Efonidipine Exerts Cerebroprotective Effect by Down-regulation of TGF-β/SMAD-2-Dependent Signaling Pathway in Diabetic Rats

Abstract

Calcium overload and hyperglycemia are risks of stroke onset in diabetics. Our study was designed to elucidate the beneficial role of calcium channel blockers by targeting voltage-gated calcium channels in diabetes-associated cerebrovascular complications. Diabetes was induced using the neonatal streptozotocin rat model. After confirmation of diabetes, middle cerebral artery occlusion (MCAO) was carried out. The pre-treatment with 1 mg/kg/day efonidipine was administered for the period of 4 weeks. After 24 h of ischemic induction surgery, the neurological score was determined, and blood was collected for determination of biochemical parameters. Treatment with efonidipine showed a significant reduction in post-ischemic brain infract volume, brain hemisphere weight difference, neurological score, Na+-K+ ATPase activity, serum CK-MB, and LDH levels in normoglycemic and hyperglycemic MCAO-induced animals.

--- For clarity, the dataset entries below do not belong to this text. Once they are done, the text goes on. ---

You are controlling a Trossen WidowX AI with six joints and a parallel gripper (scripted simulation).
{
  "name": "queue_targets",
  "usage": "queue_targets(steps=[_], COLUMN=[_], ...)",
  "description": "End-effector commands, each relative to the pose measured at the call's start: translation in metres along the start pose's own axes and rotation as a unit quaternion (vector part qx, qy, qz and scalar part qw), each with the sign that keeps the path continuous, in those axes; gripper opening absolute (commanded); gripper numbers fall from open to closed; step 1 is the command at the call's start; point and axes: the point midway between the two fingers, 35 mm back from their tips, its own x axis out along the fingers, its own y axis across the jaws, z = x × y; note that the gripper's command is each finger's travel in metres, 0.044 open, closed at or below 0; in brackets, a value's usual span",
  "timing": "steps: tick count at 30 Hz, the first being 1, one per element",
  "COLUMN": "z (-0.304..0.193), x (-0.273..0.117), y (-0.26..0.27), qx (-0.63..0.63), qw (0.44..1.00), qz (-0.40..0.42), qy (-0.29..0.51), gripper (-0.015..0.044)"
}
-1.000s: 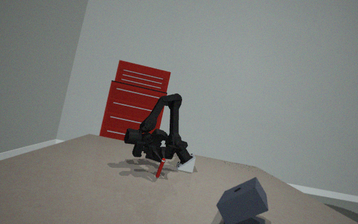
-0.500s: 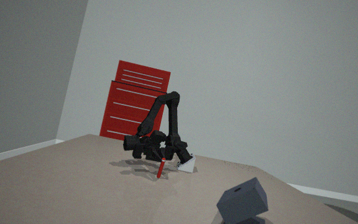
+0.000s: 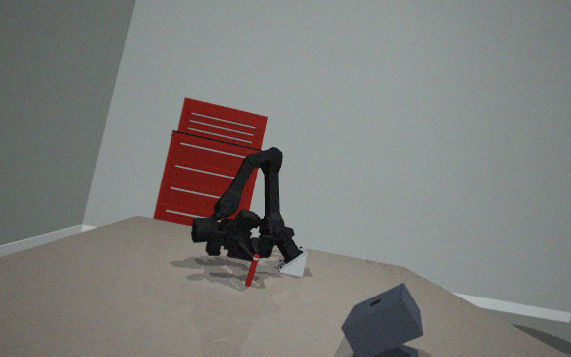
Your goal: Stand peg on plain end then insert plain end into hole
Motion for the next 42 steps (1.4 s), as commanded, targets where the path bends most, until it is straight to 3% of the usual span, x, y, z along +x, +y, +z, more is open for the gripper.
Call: queue_targets(steps=[1, 42], z=[-0.0013, -0.0053], x=[0.0003, -0.0068], y=[0.0001, 0.0036], qx=[0.000, -0.006], qw=[1.000, 1.000], qz=[0.000, -0.003], qy=[0.000, -0.022], gripper=[0.0051, 0.0051])
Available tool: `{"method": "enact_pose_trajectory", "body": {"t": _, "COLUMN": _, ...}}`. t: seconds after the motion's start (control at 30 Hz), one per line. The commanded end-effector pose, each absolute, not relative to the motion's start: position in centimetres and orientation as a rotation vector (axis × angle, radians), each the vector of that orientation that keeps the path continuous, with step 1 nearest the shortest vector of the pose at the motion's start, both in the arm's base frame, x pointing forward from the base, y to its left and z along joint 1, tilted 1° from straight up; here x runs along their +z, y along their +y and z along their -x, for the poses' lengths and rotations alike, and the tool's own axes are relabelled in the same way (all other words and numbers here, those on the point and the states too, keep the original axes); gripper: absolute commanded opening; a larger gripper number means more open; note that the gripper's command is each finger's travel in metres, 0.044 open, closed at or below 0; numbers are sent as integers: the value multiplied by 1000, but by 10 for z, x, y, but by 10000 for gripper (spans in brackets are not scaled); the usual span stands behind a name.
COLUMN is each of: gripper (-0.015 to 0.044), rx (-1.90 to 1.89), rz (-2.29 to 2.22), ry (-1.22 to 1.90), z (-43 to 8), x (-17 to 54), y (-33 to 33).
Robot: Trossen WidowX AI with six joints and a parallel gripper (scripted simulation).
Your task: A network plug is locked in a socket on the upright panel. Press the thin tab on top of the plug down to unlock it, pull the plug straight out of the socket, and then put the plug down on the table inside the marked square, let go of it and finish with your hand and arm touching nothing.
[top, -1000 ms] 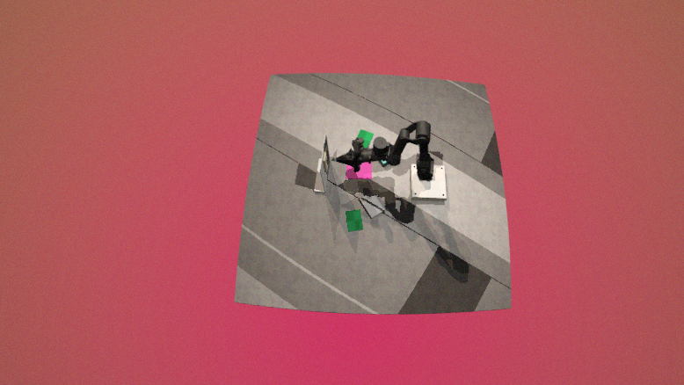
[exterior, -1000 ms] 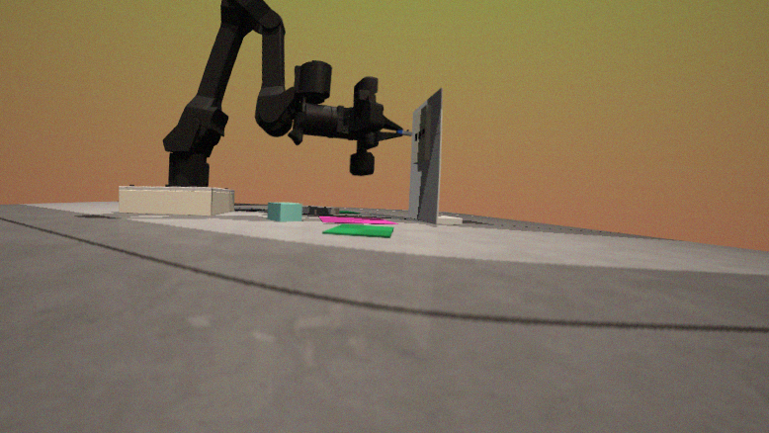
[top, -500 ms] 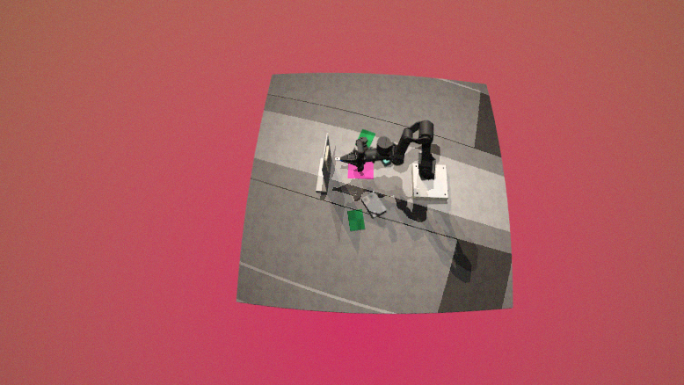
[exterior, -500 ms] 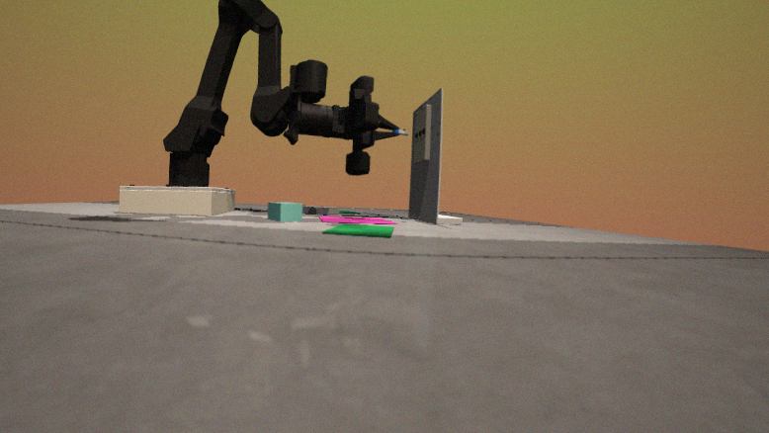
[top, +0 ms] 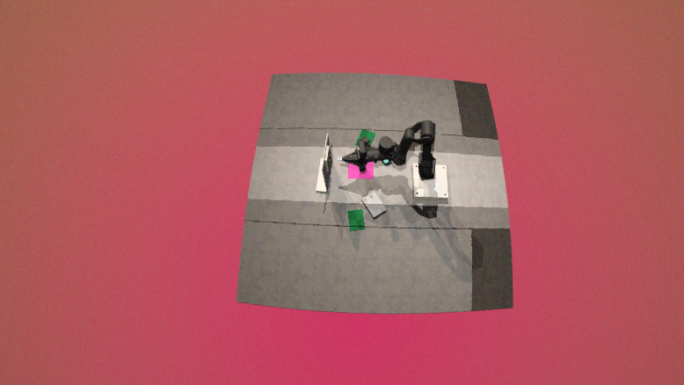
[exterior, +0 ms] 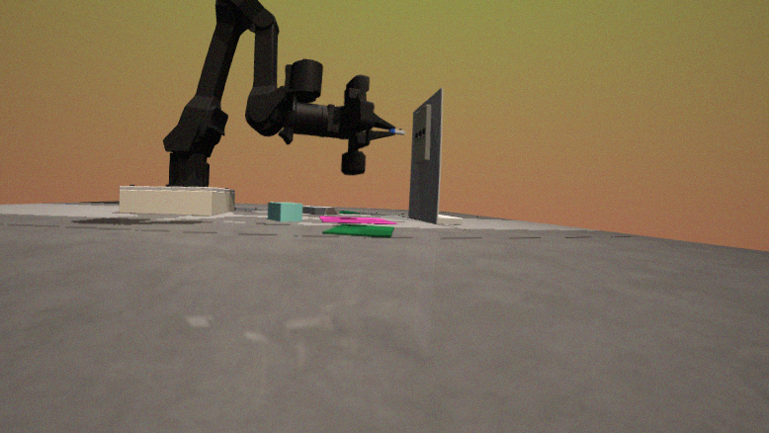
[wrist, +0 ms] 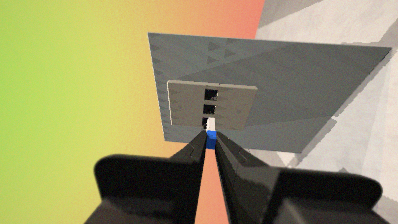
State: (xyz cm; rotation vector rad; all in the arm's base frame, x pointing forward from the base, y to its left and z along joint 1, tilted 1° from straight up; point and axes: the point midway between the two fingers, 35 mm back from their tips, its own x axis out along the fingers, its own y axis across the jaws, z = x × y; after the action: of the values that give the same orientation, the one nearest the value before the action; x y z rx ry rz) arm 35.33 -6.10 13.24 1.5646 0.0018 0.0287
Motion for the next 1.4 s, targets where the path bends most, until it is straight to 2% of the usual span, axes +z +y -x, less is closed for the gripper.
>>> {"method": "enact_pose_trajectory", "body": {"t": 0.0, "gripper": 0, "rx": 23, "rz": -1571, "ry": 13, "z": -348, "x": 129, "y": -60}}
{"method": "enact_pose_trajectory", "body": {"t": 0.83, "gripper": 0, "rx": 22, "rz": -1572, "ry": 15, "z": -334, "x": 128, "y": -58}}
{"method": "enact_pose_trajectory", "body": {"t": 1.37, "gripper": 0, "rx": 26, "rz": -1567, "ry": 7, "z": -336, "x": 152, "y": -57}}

While no significant changes in glucose and lipid levels were observed by treatment, efonidipine significantly decreased the levels of malondialdehyde, acetylcholine esterase, and nitrite levels and increased the levels of antioxidant markers in both normoglycemic and hyperglycemic MCAO animals. TGF-β and VEGF were found to be down-regulated after treatment with efonidipine in gene expression study. In conclusion, the study data supports the cerebroprotective role of efonidipine in diabetic animals possibly through TGF-β/SMAD-2 signaling pathway.